= Sunmark Corporation =

Candy confectionery company

Sunmark Corporation (formerly Sunline Inc.) was a candy confectionery company based in St. Louis, Missouri. The company was founded by Menlo F. Smith in 1952 as an offshoot of the company owned by his father, John Fish Smith. They invented many candy brands, some of which are still produced today, such as Pixy Stix, SweeTarts, Spree, and Lik-M-Aid (now known as Fun Dip).
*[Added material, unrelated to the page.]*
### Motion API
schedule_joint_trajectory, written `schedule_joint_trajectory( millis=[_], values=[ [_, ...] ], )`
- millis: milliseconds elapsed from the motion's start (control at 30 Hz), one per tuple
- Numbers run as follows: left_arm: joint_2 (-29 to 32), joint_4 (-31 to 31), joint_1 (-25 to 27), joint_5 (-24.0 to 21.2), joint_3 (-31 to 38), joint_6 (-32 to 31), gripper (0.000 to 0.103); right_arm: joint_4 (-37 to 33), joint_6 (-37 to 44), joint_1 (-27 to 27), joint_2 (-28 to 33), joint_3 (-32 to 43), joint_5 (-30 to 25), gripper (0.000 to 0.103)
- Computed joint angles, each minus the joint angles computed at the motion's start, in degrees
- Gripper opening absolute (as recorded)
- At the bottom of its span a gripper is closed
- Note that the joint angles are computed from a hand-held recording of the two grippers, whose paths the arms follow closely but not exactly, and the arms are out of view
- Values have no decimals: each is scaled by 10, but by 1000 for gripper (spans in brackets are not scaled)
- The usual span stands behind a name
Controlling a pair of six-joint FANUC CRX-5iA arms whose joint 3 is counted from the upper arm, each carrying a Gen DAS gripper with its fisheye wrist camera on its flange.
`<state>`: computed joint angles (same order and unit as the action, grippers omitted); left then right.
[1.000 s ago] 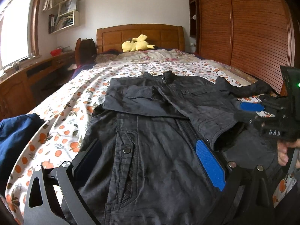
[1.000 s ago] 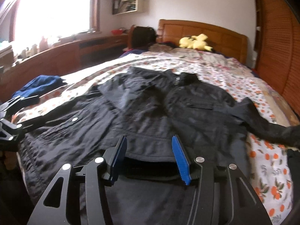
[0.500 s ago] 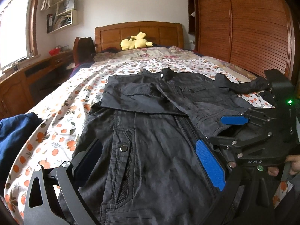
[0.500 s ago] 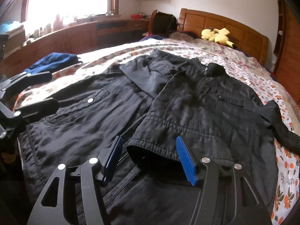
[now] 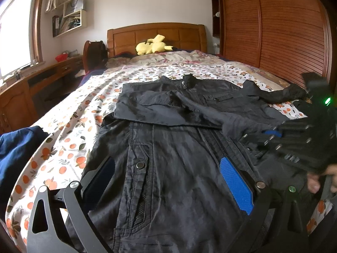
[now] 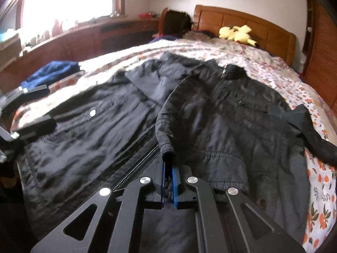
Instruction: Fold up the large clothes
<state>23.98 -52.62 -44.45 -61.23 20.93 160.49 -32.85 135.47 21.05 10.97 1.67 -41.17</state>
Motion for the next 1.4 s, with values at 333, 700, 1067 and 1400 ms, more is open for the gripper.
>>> schedule_joint_trajectory(
  millis=[333, 700, 1067, 1400],
  values=[
    [-2, -2, 1, 1, -5, 0, 101, -155, 82, -93, -48, 26, -80, 4],
    [4, -4, 0, 0, 3, -6, 101, -71, 12, -76, -46, 2, -3, 4],
    [-4, -20, -17, 9, 12, -10, 101, -22, -53, -95, -30, 4, 52, 19],
    [18, -26, -34, -2, 68, -65, 101, -7, -37, -79, -3, 11, 31, 19]
  ],
)
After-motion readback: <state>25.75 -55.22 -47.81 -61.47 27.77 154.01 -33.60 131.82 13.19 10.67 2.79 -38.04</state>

Originally called Sunline Incorporated, it changed its name to Sunmark, Inc. It subsequently acquired Breaker Connections in 1975 (makers of the Wonka Bar, Skrunch Bar, and Oompas) changing the acquisition's name to Willy Wonka Brands in 1980. Additionally, the Sunmark Companies became a parent company to the brands Sunline Brands, Sunfield Foods, and David & Sons, as well as other subsidiaries that supported its manufacturing and distribution functions. In 1983, Sunmark introduced Nerds. In 1986, it was acquired by Rowntree Mackintosh Confectionery of the UK, which was purchased by Nestlé in 1988. In 1993, Nestle renamed the company The Willy Wonka Candy Company. In 1999 they closed the corporate offices that had been in St. Louis. In mid-2006, many of Sunmark Co.'s last candy production plants, then owned by Nestlé, were shut down due to an overly competitive market.

In 2018, the Ferrara Candy Company, owned by the Ferrero Group in Chicago, Illinois, bought out Nestle USA's confectionery business.

Brands such as Pixy Stix, SweeTarts, and Fun Dip are now being produced by the Ferrara Candy Company.